Selon l’Agence des Nations Unies pour les réfugiés, plus de 2,5 millions d’Afghanes et Afghans sont à ce jour retournés dans leur pays dans le cadre du Plan de rapatriement des étrangers en situation irrégulière. L’ONU a récemment identifié plus de 70 000 personnes réfugiées afghanes courant un risque imminent en cas de retour. « Il est essentiel que les personnes ayant besoin de protection ne soient pas expulsées et que les retours s’effectuent de manière volontaire, sûre et digne », souligne Marko den Hartogh.

« Nous demandons au gouvernement pakistanais de renouer avec sa tradition de solidarité de longue date envers les communautés réfugiées, et de mettre en place des mécanismes officiels pour identifier et protéger les personnes exposées à un risque de préjudice lors de leur retour. »

– Marko den Hartogh, directeur de projet au Pakistan

Entre 2023 et 2026, près de 6 millions de personnes réfugiées en Iran et au Pakistan sont rentrées en Afghanistan. Cela met à rude épreuve le système de santé afghan déjà fragilisé.

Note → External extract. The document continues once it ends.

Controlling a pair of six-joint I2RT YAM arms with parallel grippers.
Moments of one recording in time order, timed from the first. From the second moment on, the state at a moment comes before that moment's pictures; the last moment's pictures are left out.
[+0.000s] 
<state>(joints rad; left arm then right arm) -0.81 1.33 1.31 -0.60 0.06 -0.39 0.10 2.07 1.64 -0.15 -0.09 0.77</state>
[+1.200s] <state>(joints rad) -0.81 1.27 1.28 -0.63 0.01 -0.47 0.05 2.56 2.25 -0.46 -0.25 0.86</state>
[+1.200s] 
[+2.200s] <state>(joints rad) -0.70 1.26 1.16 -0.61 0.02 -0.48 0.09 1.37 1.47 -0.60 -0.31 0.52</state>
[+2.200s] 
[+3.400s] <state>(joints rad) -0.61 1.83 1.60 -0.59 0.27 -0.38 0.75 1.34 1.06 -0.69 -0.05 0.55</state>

Beaucoup de facteurs aggravent les difficultés auxquelles font face les gens rapatriés pour se réintégrer : exclusion systématique des femmes et des filles de la vie publique, coupures massives dans l’assistance américaine et baisse générale des financements, système de santé débordé et crise économique croissante.

Les évaluations menées par MSF en octobre 2025 et en avril 2026 dans les sites d’accueil informels de la province de Kandahar ont révélé des conditions de vie déplorables : hébergements inadaptés, sous-nutrition généralisée, manque criant d’accès aux soins de base, et conditions d’assainissement déplorables. Ces conditions favorisent la propagation des maladies et l’émergence d’épidémie.

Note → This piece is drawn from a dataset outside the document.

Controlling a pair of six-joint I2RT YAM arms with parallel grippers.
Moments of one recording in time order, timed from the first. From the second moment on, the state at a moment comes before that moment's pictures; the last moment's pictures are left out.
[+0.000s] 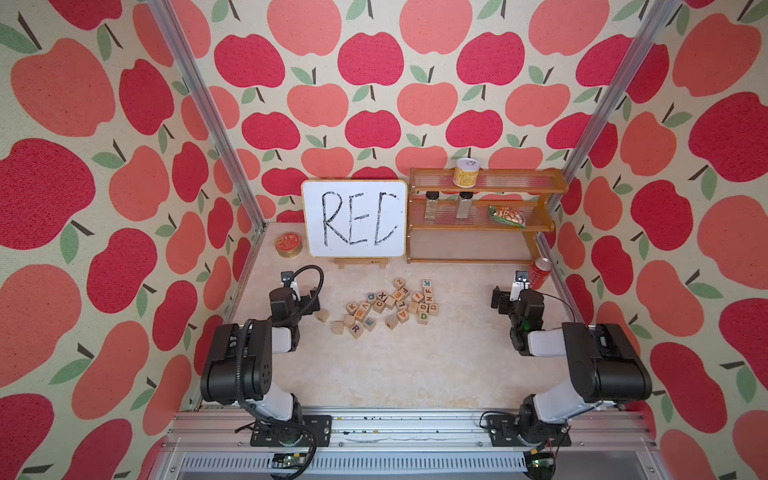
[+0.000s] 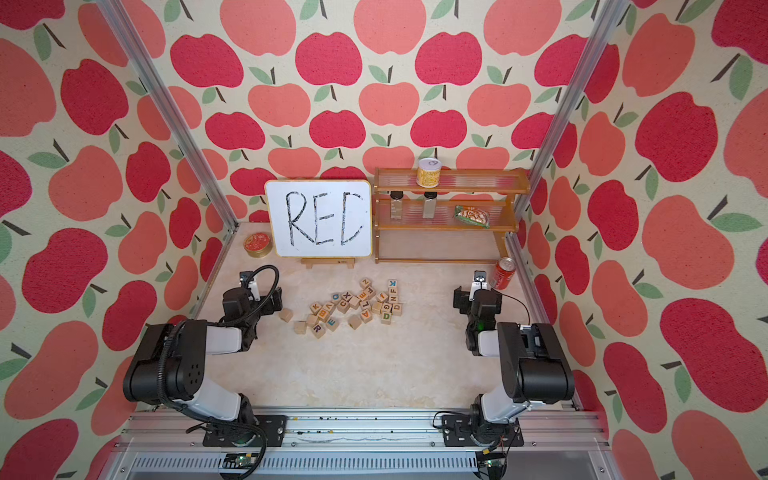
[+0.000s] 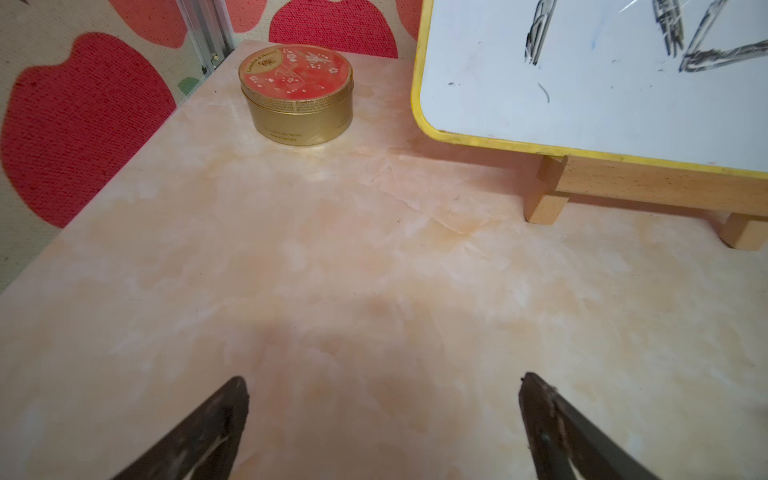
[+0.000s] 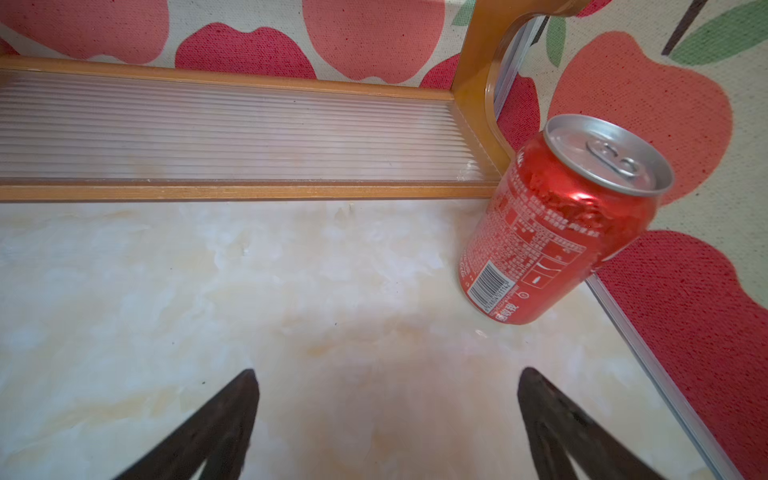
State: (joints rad) left arm 0.10 1.57 0.41 0.69 0.05 -0.05; right arm 0.07 1.56 0.36 0.82 0.19 -0.07
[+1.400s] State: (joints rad) left arm -0.15 1.44 0.83 -0.06 -0.09 -0.05; right arm 0.18 1.18 0.58 0.28 0.18 -0.06
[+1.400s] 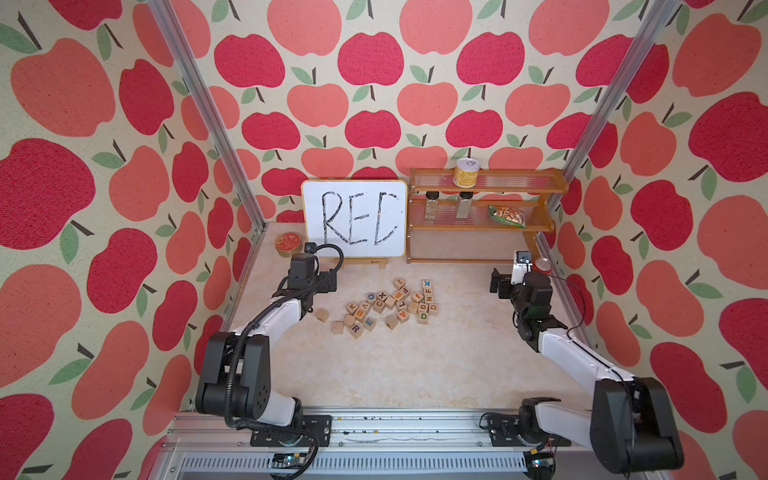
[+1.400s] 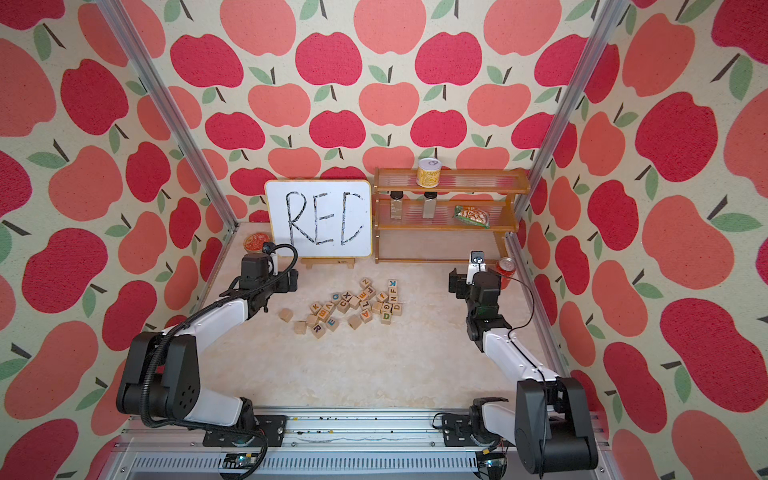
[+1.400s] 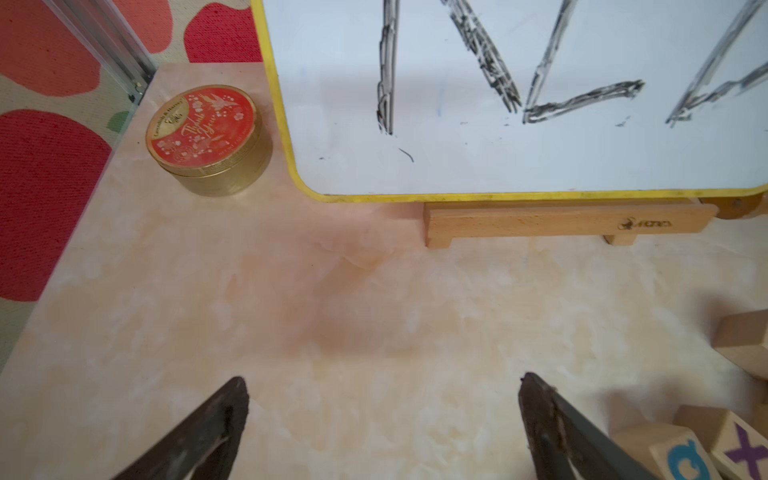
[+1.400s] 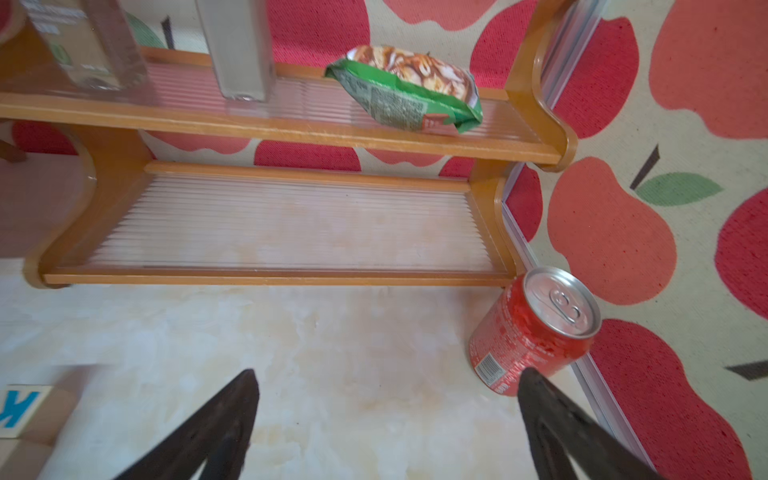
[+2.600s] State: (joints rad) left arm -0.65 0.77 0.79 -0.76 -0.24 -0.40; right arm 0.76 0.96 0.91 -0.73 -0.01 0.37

MSF exhorte les pays qui accueillent des personnes réfugiées afghanes à mettre fin à tous les retours involontaires vers l’Afghanistan. Ils doivent également veiller à ce que les processus de retour ne compromettent pas la sécurité de ces personnes et ne mettent pas leur vie en danger.

« Nous demandons au gouvernement pakistanais de renouer avec sa tradition de solidarité envers les personnes réfugiées et de mettre en place des mécanismes officiels pour identifier et protéger les personnes exposées à un risque de préjudice lors de leur retour », déclare Marko den Hartogh. Cette protection doit impérativement s’appliquer aux femmes, aux filles et aux enfants, aux personnes âgées ou en situation de handicap et à celles qui ont besoin de soins médicaux urgents ou de longue durée. Elle doit également s’appliquer aux personnes réfugiées en attente de réinstallation ainsi qu’à toutes celles qui sont exposées à la discrimination ou aux persécutions.

  • Les noms ont été modifiés pour protéger la vie privée.